## [ACTIVITY]
Starting at the top line and ending at the bottom one, repeat the entries exactly and drop every picture.
*** Block opens ***
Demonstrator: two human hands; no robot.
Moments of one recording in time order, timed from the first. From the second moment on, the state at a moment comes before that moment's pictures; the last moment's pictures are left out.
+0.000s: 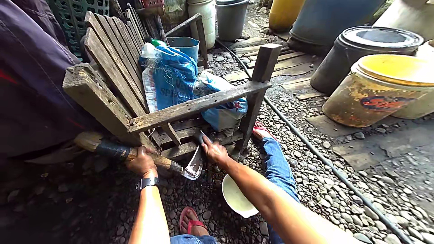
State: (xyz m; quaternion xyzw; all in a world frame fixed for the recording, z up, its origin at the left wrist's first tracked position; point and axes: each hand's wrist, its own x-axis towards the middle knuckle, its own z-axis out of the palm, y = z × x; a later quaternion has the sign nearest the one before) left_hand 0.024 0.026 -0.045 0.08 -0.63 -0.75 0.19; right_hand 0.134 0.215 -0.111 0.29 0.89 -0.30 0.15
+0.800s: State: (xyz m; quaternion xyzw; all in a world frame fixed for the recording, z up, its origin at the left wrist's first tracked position) left_hand 0.025 0.028 -0.041 0.07 -0.63 -0.75 0.19; right_hand 0.110 0.218 -0.098 0.31 0.89 -0.29 0.17
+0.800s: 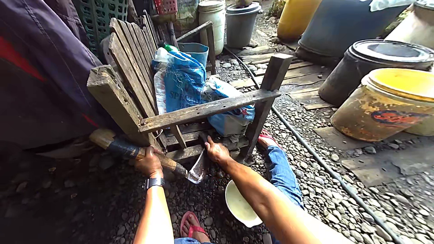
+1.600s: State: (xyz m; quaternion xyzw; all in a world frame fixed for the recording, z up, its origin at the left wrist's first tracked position) left_hand 0.026 0.029 -0.042 0.10 -0.62 -0.76 0.18; right_hand 0.136 0.209 -0.113 0.33 0.89 -0.29 0.15
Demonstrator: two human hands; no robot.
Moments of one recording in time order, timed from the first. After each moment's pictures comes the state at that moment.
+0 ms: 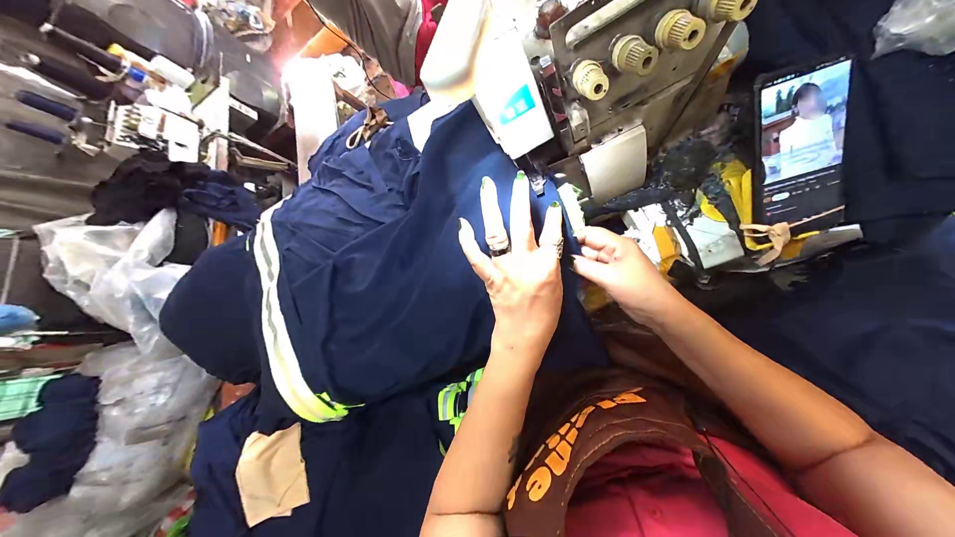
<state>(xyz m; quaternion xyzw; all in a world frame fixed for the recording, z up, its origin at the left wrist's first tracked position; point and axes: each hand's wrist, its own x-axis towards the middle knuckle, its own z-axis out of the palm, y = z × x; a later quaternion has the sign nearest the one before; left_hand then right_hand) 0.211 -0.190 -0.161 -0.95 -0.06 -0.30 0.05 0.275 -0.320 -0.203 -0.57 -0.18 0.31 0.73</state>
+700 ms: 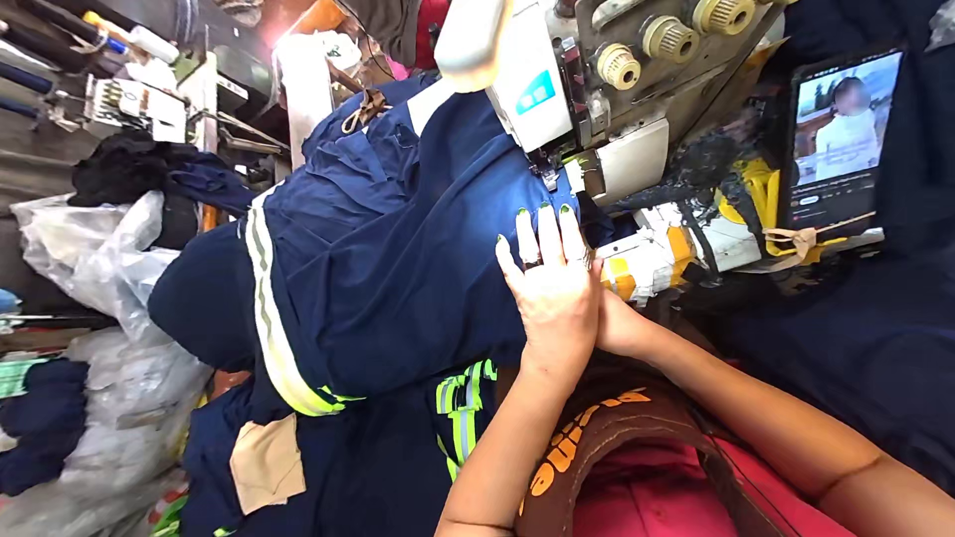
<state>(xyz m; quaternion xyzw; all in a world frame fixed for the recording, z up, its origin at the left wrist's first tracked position) 0.202 -0.219 -0.177 -0.96 -0.12 -0.24 0.05 0.233 -0.318 -0.239 -0.60 -0.34 0.28 0.66</state>
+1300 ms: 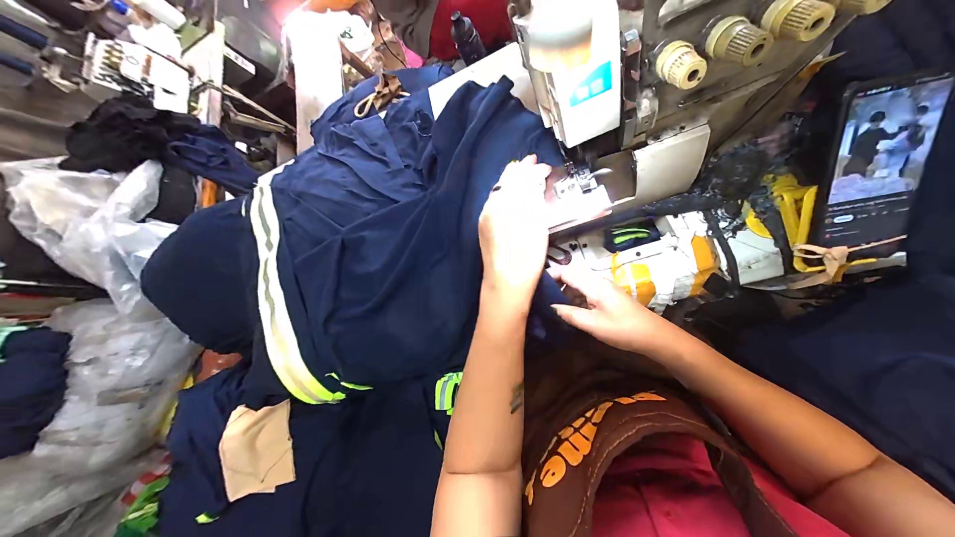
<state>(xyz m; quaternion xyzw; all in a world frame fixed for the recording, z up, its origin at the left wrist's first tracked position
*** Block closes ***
## [SOLVED EXERCISE]
Demonstrator: two human hands; no robot.
Moments of one recording in time order, timed from the first. From the second moment on, the state at a moment comes before that moment's pictures; the last moment's pictures are left out.
+0.000s: 
State: (xyz m; quaternion xyzw; all in a world frame fixed for the recording, z up, its origin at the left wrist's first tracked position; point and axes: each hand's wrist, its own x-axis towards the middle knuckle, its own z-axis out of the palm, y = z × x; a later quaternion has the sign nearest the one before) left_hand 0.024 0.026 -0.045 0.08 -0.63 -0.75 0.19; right_hand 0.134 0.215 -0.111 0.29 0.89 -0.30 0.15
+0.800s: State: (xyz m; quaternion xyzw; all in a world frame fixed for the recording, z up, its origin at the left wrist's first tracked position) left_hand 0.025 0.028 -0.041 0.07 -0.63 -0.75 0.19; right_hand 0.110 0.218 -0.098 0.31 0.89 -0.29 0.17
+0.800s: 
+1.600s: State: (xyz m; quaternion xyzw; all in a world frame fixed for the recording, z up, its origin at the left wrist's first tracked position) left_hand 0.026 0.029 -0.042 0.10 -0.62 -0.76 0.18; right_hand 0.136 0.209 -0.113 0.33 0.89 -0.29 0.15
Demonstrator: two human hands; no robot.
Moments of one recording in time order, timed from the first. After each moment's pictures comes the state at that moment.
+0 ms: 
<state>(xyz m; quaternion xyzw; all in a world frame fixed for the recording, z up, its origin at the left wrist's first tracked position; point and axes: each hand's wrist, its own x-axis towards the middle knuckle, its own z-axis out of the palm, y = z × x; a later quaternion has the sign nearest the one before; left_hand then right_hand) 0.211 -0.190 -0.161 -0.95 -0.06 -0.30 0.05 0.275 -0.320 -0.203 -0.57 -0.18 0.31 0.73</state>
+700 ms: 
<state>(xyz m; quaternion xyzw; all in a world frame fixed for the recording, z up, its origin at the left wrist's first tracked position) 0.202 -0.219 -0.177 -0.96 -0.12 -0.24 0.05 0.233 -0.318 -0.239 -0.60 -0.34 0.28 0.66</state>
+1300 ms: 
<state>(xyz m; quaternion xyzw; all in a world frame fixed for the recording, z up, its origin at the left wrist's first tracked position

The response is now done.